CHALLENGES AND FUTURE DEVELOPMENTS

These benefits don’t come without a cost, which is usually broader abilities, so one key challenge is how to best balance model size and performance. As models become smaller, there is the risk of reducing their efficacy or making more mistakes. Researchers and developers must find ways to optimize their architectures and training processes of small language models to ensure they can still deliver satisfactory results, despite the reduced size. One approach is compressing large models via quantization (it’s like making an MP3 file from a CD; it’s smaller, but reduced quality) which allows larger models to run faster and on less-impressive hardware, with acceptable levels of competence.

chart showing LLM predictive accuracy — Perplexity is a measure of how accurately LLMs predict the next word – lower is better

This graph shows that bigger models have lower perplexity than smaller models and that higher levels of quantization do eventually negatively impact performance. Resource

Future developments will continue the rise of small models, especially improvements in architecture and training data. We will develop new neural network architectures that are more efficient than the current transformer, such as Mamba, that will enable faster and less energy-hungry computation with the same level of performance.

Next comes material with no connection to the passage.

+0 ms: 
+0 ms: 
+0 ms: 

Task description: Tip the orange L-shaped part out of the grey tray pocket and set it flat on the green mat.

Incorporating techniques such as transfer learning, few-shot learning, or meta-learning could make small models much more capable. Improvements in training datasets can also help improve generalization and reasoning abilities as Microsoft’s Phi dataset demonstrates.

Thus, it’s important to be transparent and acknowledge potential limitations of small language models, such as reduced generalization abilities or complex contextual understanding. By using repeatable benchmarks, we can directly measure how well models perform compared to their size. For example, using F’inn’s GRAIG benchmark that measures several capabilities of LLMs relevant to our business, using a highly compressed version of Meta’s Llama3-70B model (with IQ quantization, it is about 1/12 the size of the full model), reasoning skills are only somewhat diminished, but the ability to follow directions is significantly worse. Understanding these limitations can help us harness the power of small models and mitigate their weaknesses.

CONCLUSION

Small language models can address some of today’s current issues with AI’s energy consumption, latency, and reliance on cloud servers. The importance of reducing energy consumption cannot be overstated and why small models provide a path towards more sustainable AI. The ability for more devices to run AI models locally democratizes access to AI, empowering individuals and communities who have been excluded. And as AI develops, you can expect more emphasis on developing specialized, smaller models in industries from healthcare, to finance and education; especially in situations where privacy and local processing is necessary. The big models are impressive, but small models offer practical, efficient, and accessible solutions for real-world applications, enabling broader and more equitable use of AI technology.